Не зная, что представляет собой атомная бомба, Гитлер быстро потерял интерес к этим исследованиям и занялся только развитием производства «Фау-1». Десять таких ракет было выпущено на Лондон 12 июня 1944 г. Четыре из них разбились на взлете, остальные вызвали минимальные разрушения. Однако 244 «Фау-1», выпущенные несколько дней спустя, создали у фюрера обманчивое впечатление, что он сможет уничтожить Лондон.
За «Фау-1» последовали «Фау-2». Первые выпущенные ракеты «Фау-2» убили 2 724 чел. Но из 5 тыс. ракет, которые Гитлер намеревался направить на Лондон, только 25 могли быть запущены в сентябре. Даже если они и причинили столько же ущерба в Антверпене, сколько и в Лондоне, то в военном смысле эффект от них оказался незначительным.
Стало быть, только благодаря самовнушению (как прекрасно видел Геббельс) Гитлер до конца утверждал, будто его секретное оружие обеспечит победу{283}.
Черчилль, предупрежденный о грядущем запуске «Фау-1», отдал распоряжение подготовить ответные меры. В итоге «Фау-1» удалось перехватить еще в полете. Однако Черчилль опасался, что запущенные «Фау-2» будет невозможно остановить, поскольку они весят по 80 тонн каждая. Тогда он решил угрожать Гитлеру ипритом. 16 июля 1944 г. Объединенный комитет начальников штабов предложил Черчиллю ответить путем бактериологической войны с использованием бациллы сибирской язвы. Но когда выяснилось, что обстрел ракетами «Фау-2» привел к меньшим жертвам, чем один-единственный налет союзников на Берлин, то от идеи применения бацилл и газа, плохо принятой руководством Министерства обороны, отказались.
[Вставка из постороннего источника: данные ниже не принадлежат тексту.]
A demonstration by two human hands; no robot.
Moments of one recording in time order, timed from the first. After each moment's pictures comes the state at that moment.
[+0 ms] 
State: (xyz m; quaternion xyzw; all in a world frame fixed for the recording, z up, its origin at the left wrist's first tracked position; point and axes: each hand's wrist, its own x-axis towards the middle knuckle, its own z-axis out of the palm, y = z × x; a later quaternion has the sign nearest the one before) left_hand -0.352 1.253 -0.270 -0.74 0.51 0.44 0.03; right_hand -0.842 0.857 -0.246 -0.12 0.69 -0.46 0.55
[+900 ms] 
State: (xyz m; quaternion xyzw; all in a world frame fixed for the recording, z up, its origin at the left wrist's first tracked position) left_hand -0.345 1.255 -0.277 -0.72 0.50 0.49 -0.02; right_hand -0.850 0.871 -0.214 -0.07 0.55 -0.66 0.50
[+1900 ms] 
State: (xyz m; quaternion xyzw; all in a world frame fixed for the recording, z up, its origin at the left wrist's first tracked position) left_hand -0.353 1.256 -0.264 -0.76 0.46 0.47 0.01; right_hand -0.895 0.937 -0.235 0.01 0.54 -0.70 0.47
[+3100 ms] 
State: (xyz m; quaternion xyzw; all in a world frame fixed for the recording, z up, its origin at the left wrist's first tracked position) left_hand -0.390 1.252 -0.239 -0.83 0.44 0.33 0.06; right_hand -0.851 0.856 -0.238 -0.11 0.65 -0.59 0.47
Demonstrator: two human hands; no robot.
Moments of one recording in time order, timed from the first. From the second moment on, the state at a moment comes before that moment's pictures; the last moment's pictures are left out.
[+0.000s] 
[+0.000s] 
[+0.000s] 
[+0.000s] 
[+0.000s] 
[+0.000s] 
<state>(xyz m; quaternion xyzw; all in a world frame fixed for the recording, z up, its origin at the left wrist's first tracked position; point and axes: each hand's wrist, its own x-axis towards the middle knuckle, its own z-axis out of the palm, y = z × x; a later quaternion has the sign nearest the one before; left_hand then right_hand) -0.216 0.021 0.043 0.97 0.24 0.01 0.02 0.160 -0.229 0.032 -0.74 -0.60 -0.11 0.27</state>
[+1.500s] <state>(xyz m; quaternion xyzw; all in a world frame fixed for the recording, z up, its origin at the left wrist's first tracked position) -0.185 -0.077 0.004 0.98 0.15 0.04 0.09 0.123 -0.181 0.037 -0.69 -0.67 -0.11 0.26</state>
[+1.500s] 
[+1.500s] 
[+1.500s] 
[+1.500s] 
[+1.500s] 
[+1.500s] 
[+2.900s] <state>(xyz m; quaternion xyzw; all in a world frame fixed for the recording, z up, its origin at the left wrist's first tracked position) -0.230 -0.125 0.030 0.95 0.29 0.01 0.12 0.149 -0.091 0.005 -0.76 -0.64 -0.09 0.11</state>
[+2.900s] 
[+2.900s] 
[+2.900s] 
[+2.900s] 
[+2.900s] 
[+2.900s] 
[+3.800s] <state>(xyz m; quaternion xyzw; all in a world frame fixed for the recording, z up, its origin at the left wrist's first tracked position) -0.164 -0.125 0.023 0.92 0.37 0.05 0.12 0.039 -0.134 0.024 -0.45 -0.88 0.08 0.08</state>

Черчилль хотел понять, почему Гитлер не устроил газовую атаку. Ему ответили, что согласно полученной информации немцы думали, будто у англичан набор газов более разнообразен и совершенен, чем у них: парализующие газы, усыпляющие и т. д. Немцы ошибались{284}. Тем не менее они так и не решились прибегнуть к газовой атаке в обычной войне.
Несомненно, чуть ли не самый большой интерес к секретному оружию и оружию массового поражения проявлял Рузвельт. «Он мгновенно загорался всякими революционными изобретениями, — отмечает Андре Каспи в своей книге о Рузвельте, — такими, например, как забавные проекты использования летучих мышей, змей и пчел в борьбе с японцами». Весной 1942 г. Рузвельт финансировал производство токсичных веществ, вызывающих сибирскую язву и ботулизм. В реальности же «отравляющие» бомбы так и не нашли применения.
Проект атомной бомбы был на порядок важнее. У его истоков стояли англичане, которым помогали французские и канадские ученые. Вскоре американские исследователи с помощью итальянца Энрико Ферми, а также французских и эмигрировавших немецких ученых обошли британцев: проект перекочевал в США, где стал «заповедной зоной». Рузвельт отказывался сообщать результаты разработок даже Черчиллю. Только в ходе Квебекской конференции в августе 1943 г. Великобритания, будучи все-таки инициатором проекта, добилась того, чтобы стать, наконец, на равных позициях с американцами{285}.
На программу, названную «Манхэттенский проект», осуществлявшуюся в Лос-Аламосе, были отпущены значительные средства. Создатели, продвигавшие Манхэттенский проект, думали, что Гейзенберг — их непререкаемый авторитет — закончит в Германии работу над бомбой раньше них. Выше я уже сказал, почему он этого не сделал.
Русские ученые, в частности Г. Н. Флёров, были крайне обеспокоены: они знали о высоких достоинствах немецких ученых, располагавших ураном и умевших делить изотопы. С другой стороны, говорил себе Флёров, слишком рискованно критиковать не проявляющих должной активности Капицу, Курчатова и других. Наконец, он решился написать Сталину, но Берия косо посмотрел на его инициативу. Конечно, последний получал тревожную информацию о работах, которые вели англосаксы (от Клауса Фукса — осведомителя, поддерживавшего связь с «друзьями СССР» в Лондоне), однако в очередной раз не поверил, думая, что это дезинформация с целью отвлечь силы СССР, брошенные в то время на массовое производство самолетов и танков. Затем, когда Берия и Сталин узнали, что работы немцев более-менее приторможены ради производства «Фау-1» и «Фау-2», они потеряли к научному проекту американцев всякий интерес{286}. Они знали о Манхэттенском проекте, но вплоть до конференции в Потсдаме больше о нем не беспокоились.